Figure 1 also shows a fire 20 burning close to the tube. The fire will heat up the tube wall, and as a result partly of the heat and partly of the internal pressure exerted on the tube walls, at a certain critical stage the tube will rupture where it has been softened by the heat and the gas pressure 18 inside the tube will force the extinguishant out onto the fire to extinguish the fire. Such an extinguisher can be very simply made by taking a length of nylon or other thermoplastic tube, sealing one end, filling the interior of the tube about 95% full with BCF under pressure and then supercharging the remaining 5% volume of the tube bore with an inert gas before sealing the other end 12.

The exceptional feature of this extinguisher is that it opens to allow the escape of extinguishant at any point along its length, and at that point which happens to get hot under the particular circumstances. This is to be contrasted with a conventional extinguisher where the nozzle through which the extinguishant escapes is in one fixed position. As a result, the actual quantity of extinguishant needed to put out a fire is very much less resulting in smaller discharges of the environmentally harmful extinguishant.

Figure 3 is a schematic illustration showing an enclosure with walls 20 and a base 22 containing four printed circuit

board cards 24. One side wall and the top wall of the enclosure are omitted in the drawing for the sake of clarity.
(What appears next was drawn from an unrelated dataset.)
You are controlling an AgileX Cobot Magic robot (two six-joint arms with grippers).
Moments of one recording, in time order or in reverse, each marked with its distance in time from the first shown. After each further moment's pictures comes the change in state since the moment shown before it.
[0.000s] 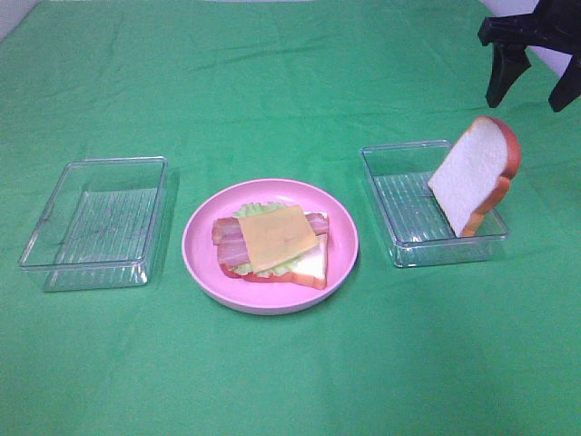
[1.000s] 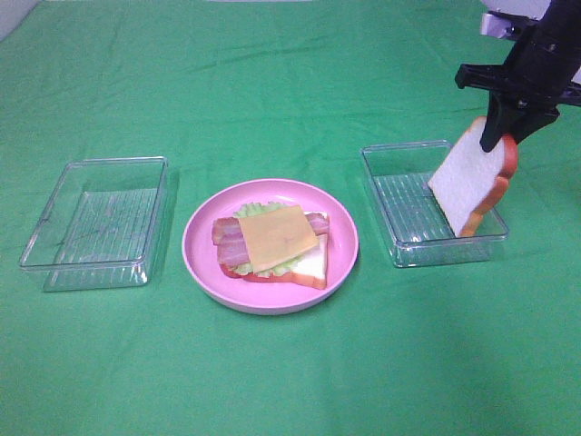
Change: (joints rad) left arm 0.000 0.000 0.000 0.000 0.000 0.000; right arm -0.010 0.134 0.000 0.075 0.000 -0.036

A flexible nylon tube 26 is placed in the ^' enclosure and is wound in and out between the boards 24. One end 28 of the tube is sealed, and the other end is connected to a gas cylinder 30 outside the enclosure and which contains a reservoir of extinguishant. A pressure meter 32 is also connected to the internal space of the tube 26 to monitor the pressure. An alarm unit 34 is connected to the pressure meter.
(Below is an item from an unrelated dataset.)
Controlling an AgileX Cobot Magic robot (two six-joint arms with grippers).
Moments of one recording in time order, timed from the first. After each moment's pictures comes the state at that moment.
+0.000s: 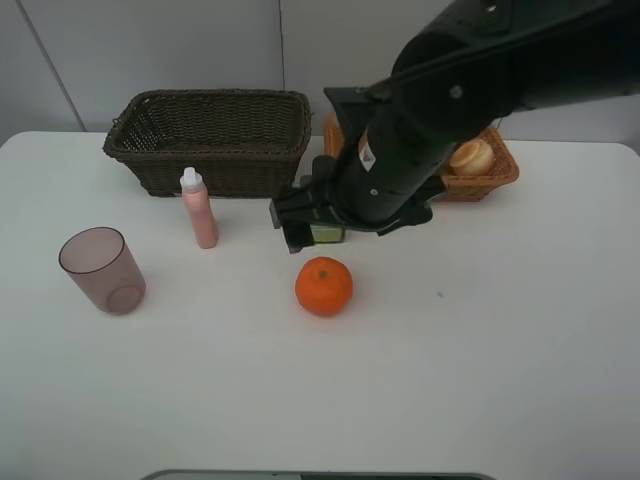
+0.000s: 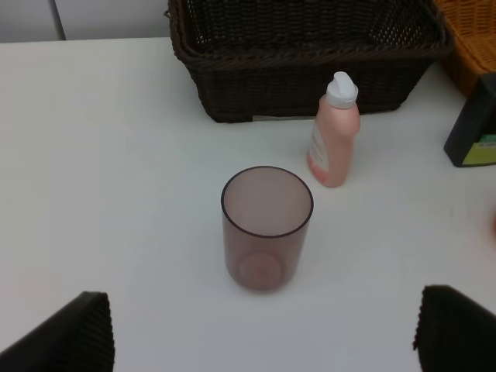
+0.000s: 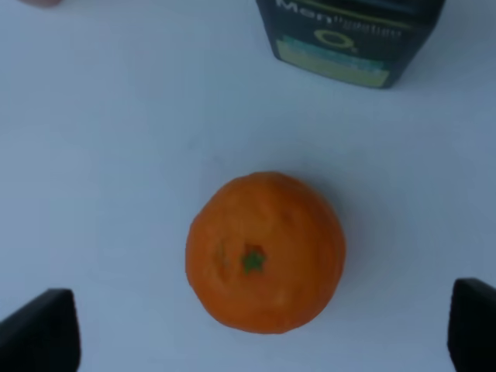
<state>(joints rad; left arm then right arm) -0.10 -0.01 -0.50 -0.05 1.07 -0.01 0.83 1.73 -1.11 -0.23 0.67 0.68</state>
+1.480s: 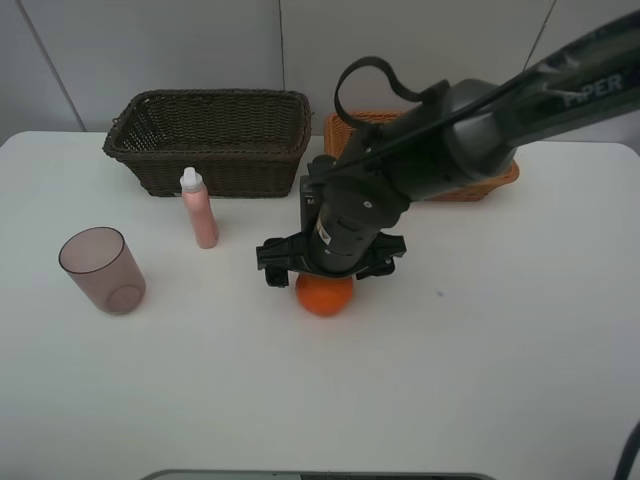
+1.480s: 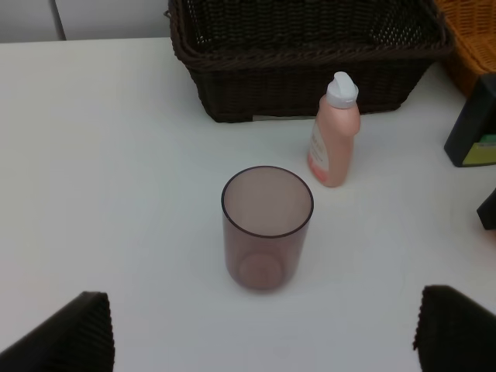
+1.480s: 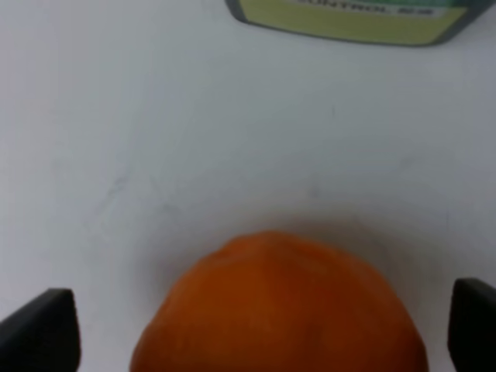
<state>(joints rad) -0.10 -0.01 -0.50 -0.05 1.07 -0.01 0.84 2.02 -1.14 -0.42 0.50 1.03</state>
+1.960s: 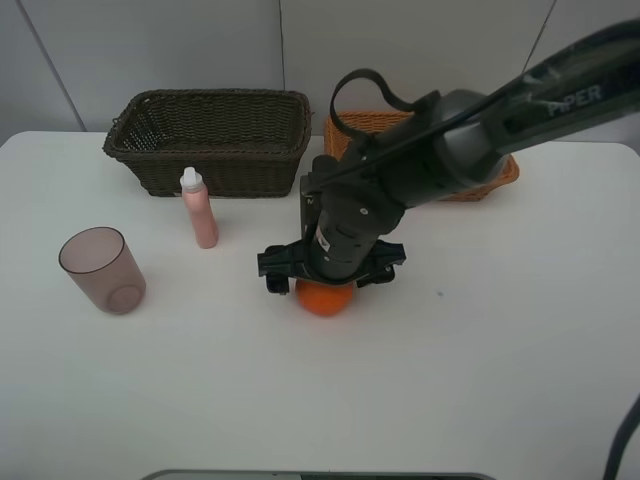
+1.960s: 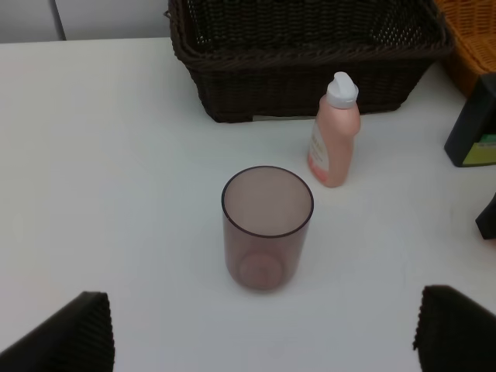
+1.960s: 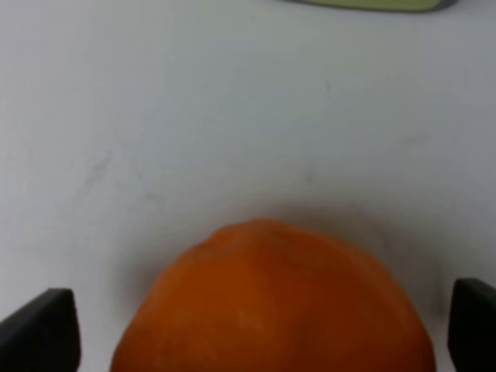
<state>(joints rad) -0.10 -0.01 -0.50 -0.05 1.07 -0.01 0.84 2.04 -1.14 -0.40 0.50 1.03</state>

This fire extinguisher can be very easily installed into any particular application since the tube 26 is entirely flexible and can be arranged to follow any path through the apparatus. If local overheating occurs at any particular point, then the tube will soften at that point and the internal pressure in the tube will cause the tube to rupture to dispense the extinguishing medium at the point where overheating is occurring. When this happens the pressure in the system will drop and this will be sensed by the meter 32 which will activate an alarm 34 to indicate that a fault condition has occurred. Even if there is no fire damage because the extinguisher has acted before a fire broke out, the location of the fault will be obvious because the rupturing of the tube 26 will be visible. Depending on the application, there may be a requirement for a larger or smaller extinguishant reservoir 30, or indeed it may be dispensed with entirely.

The alarm unit 34 can also operate a switch which closes down all power to the computer in question.

By selecting the wall material and diameter of the tube 10, and the internal pressure of the tube, the extinguisher can be set to operate at any desired temperature. For example when using 6mm diameter nylon 12 tubing with a 4mm or a

4.5mm inside diameter, the operating temperature varied in accordance with the following table.

4.0mm i.d. 4.5mm i.d. Operating temp. 400 psi 285 psi 20°C

345 245 30°C

280 199 40°C

250 180 50°C

225 160 60°C 185 133 70°C

165 115 80°C

155 110 90°C

145 100 100°C

124 85 110°C 105 75 120°C

INDUSTRIAL APPLICABILITY

The invention thus provides an exceptionally simple and effective extinguisher mechanism which can be used in a very wide variety of circumstances, for example under the bonnet of a car.

Because it is only necessary to have an enclosure with thermoplastic wall, an extinguisher of this type could form an integral part of a article moulded from thermoplastic material, if a suitable space which can be charged with extinguishant is provided in the moulding.